What to produce
Ignoring every picture, transcribe the data in full as it stands.

Data
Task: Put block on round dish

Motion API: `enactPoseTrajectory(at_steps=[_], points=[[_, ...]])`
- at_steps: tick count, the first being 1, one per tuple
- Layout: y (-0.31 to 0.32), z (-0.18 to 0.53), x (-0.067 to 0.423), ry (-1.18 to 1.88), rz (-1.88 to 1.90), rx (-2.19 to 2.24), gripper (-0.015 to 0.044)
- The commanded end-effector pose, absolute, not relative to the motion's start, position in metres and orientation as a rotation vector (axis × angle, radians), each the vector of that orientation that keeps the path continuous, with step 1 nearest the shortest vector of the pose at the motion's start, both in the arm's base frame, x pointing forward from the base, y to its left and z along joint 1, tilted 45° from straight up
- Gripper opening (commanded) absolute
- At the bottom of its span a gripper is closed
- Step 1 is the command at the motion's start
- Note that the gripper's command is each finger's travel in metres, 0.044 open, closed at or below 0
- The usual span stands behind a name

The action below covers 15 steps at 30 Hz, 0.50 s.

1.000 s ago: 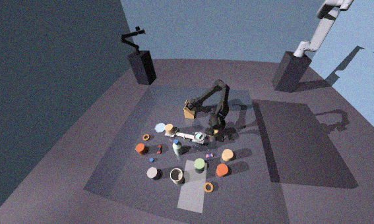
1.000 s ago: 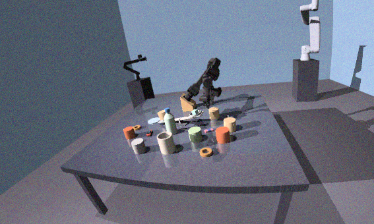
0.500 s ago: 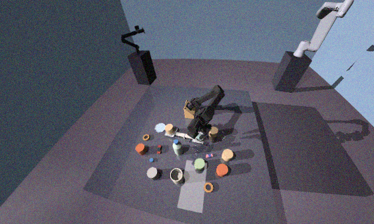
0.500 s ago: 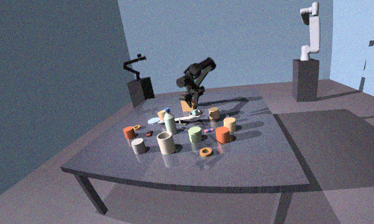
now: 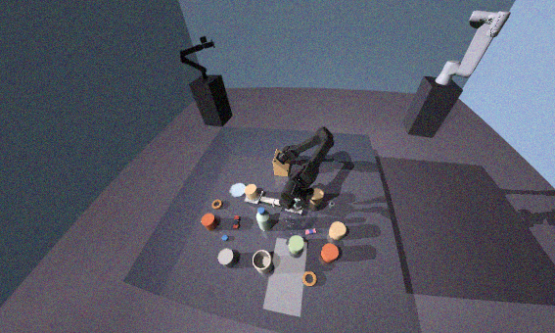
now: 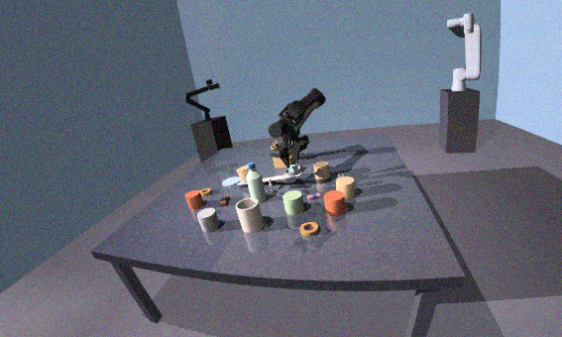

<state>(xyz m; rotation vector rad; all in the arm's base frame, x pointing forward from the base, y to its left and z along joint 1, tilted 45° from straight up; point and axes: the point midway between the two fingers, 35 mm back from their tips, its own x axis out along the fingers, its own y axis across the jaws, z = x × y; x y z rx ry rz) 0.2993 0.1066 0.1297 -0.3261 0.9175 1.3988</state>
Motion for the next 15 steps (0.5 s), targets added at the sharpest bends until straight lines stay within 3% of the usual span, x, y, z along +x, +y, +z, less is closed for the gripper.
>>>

Output for this exercise
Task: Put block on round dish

Motion API: `enactPoseTrajectory(at_steps=[_], points=[[_, ...]])`
- at_steps: tick count, the first being 1, one per tuple
- Layout: y (-0.31 to 0.32), z (-0.18 to 0.53), x (-0.067 to 0.423), ry (-1.18 to 1.88), rz (-1.88 to 1.90), rx (-2.19 to 2.24), gripper (-0.015 to 0.044)
- The commanded end-effector pose, absolute, not relative to the motion's start, position in metres and orientation as a rotation vector (axis × angle, radians), each the vector of that orientation that keeps the path continuous, with step 1 nearest the shortest vector of the pose at the motion's start, both in the arm's base frame, x pointing forward from the base, y to its left and z along joint 1, tilted 45° from straight up
- Gripper opening (commanded) absolute
- At the bottom of its span a gripper is closed
- Step 1 is the command at the motion's start
- Note that the gripper's command is each finger's travel in metres, 0.044 open, closed at or below 0
- The usual span stands behind a name

The action below covers 15 steps at 30 Hz, 0.50 s.

1.000 s ago: 
1.000 s ago: 
0.500 s ago: 
0.500 s ago: 
now: 
now: 

<state>(xyz m; rotation vector rad; all in the arm's base frame, x pointing forward from the base, y to its left and z along joint 1, tilted 45° from straight up; point and axes: the point midway between the two fingers, 35 mm back from their tips, its own x axis out along the fingers, its own y axis across the jaws, z = x × y; x y z rx ry rz) 0.2993 0.1066 0.1297 -0.3261 0.9175 1.3988</state>
Motion for the next 15 steps (0.5 s), targets added at the sharpest bends until straight lines stay within 3% of the usual span, x, y, z along +x, +y, +z, less is closed for the gripper.
>>>

No further output is needed here.